After squandering through its foreign-exchange reserves, in the end Thailand turned to IMF for assistance, on August 1997, Thailand entered into a three-year Stand-By Arrangement with the IMF which enabled the Thai government to get a loan package worth $17. 2 Billion (Sharma, 2003: 101). The objectives of this IMF-led program were to achieve a rapid effective management of the exchange rate by stemming the free fall of the baht and the restoration of financial market stability, to achieve these objectives, the IMF called for fiscal tightening where the primary aim of the monetary policy in that current period was to stabilize the baht and prices through high interest-rate policy (Sharma, 2003: 101). As for Indonesia, why was Indonesia emerged as the most serious casualty of the crisis? The answer lies within Indonesia’s root which has been contaminated by “ crony capitalism” or korupsi, kolusi dan nepotisme by the Suharto regime itself, not to mention the poor micromanagement by the regime worsened the crisis (Sharma, 2003: 123).
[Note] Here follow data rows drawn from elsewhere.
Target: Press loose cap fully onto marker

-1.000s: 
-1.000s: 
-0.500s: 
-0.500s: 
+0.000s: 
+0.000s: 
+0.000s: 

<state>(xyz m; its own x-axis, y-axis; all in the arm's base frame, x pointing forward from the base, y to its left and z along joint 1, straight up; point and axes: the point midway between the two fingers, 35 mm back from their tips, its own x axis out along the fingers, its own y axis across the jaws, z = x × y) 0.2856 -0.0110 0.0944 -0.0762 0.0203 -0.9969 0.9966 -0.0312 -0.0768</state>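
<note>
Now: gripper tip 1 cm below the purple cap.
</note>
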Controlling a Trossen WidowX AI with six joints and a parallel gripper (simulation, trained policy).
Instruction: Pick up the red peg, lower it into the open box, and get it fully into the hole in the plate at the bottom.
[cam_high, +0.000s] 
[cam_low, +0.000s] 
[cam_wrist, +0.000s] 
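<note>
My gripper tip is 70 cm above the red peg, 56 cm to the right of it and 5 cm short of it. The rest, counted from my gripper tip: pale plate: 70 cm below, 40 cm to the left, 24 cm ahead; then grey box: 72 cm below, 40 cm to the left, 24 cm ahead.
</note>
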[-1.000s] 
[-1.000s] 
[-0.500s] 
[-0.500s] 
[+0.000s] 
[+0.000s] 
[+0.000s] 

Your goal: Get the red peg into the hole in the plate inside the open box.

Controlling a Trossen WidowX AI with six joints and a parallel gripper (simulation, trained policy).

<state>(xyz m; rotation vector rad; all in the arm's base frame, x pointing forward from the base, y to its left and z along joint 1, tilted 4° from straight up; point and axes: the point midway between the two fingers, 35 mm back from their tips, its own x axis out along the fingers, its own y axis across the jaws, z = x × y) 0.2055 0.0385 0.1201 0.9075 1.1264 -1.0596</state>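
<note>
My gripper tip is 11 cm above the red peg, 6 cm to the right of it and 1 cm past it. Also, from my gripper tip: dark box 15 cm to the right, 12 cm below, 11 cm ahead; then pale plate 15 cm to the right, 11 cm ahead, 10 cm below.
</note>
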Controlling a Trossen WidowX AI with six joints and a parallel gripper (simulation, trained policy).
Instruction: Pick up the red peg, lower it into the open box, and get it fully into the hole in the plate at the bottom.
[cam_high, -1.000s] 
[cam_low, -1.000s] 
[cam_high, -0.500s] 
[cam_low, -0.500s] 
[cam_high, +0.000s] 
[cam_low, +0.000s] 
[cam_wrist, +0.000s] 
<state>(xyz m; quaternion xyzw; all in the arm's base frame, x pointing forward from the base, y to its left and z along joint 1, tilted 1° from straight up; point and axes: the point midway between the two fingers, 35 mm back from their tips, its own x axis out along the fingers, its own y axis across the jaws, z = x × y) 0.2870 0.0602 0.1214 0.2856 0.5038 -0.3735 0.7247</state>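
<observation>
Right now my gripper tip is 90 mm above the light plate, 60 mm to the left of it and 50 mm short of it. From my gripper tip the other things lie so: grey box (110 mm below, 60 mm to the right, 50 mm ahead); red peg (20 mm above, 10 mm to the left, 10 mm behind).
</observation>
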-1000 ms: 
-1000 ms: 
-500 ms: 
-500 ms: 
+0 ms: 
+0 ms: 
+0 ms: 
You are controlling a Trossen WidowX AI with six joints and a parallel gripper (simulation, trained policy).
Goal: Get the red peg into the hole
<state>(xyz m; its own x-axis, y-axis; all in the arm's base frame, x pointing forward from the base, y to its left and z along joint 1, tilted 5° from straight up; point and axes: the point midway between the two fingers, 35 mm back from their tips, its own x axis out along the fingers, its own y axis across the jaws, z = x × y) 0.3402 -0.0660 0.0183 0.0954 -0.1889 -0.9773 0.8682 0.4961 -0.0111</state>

In May-June 1999 big changes were expected to heal Indonesia politically and economically, effective on May 1999, a new central bank law significantly increased the powers and authority of the nation’s central bank, making it more accountable (Sharma, 2003: 161). The new law emphasizes that Bank Indonesia has one important objective which is to achieve and maintain the stability of the value of the rupiah, to achieve this, the law has enhanced the Bank’s independence as a state institution outside the administration of the executive branch, meaning that the Bank doesn’t report directly to the president but to the House of Representatives (Sharma, 2003: 161). Desperate for a major restructuring of the entire banking sector, in September 1998, Bank Indonesia along with the IMF came up with a multi-billion-dollar bank recapitalization plan, and in October, the Indonesian parliament amended the banking law to end restrictions of foreign ownership of banks (Sharma, 2003: 167). On June 1999, Indonesia also held its first democratic election since 1955, with the collapse of the Suharto regime, power was restored, and it shifted away from the central to the provinces and districts (Sharma, 2003: 170). The Asian financial crisis damaged South Korea’s economy severely, causing the country to have its worst recession in the post-war period, the real GDP growth fell from 7-12% to negative 5. 8%, and the stock market dropped 50%, to make matters worse, per capita income declined from $10, 543 to $9, 511, and around 17, 000 companies went bankrupt, including eight conglomerates (Sharma, 2003: 221). At the peak of the crisis, the government worked with the IMF and the World Bank to construct an adjustment program that’s designed to address the problems in the financial and corporate sectors, the program consists of macroeconomic stabilization, financial and corporate sector reforms including the dismantling of the old financial system and further measures for trade liberalization, capital account liberalization and labor market reform (Sharma, 2003: 222). From the facts that were withdrawn from the articles and journals above, we can conclude that the miraculous recovery of the Asian financial crisis is caused by the IMF implemented programs and loans to the affected countries this helps them curb the effects of the crisis itself so that over the years after the crisis they are able to get themselves back to their feet.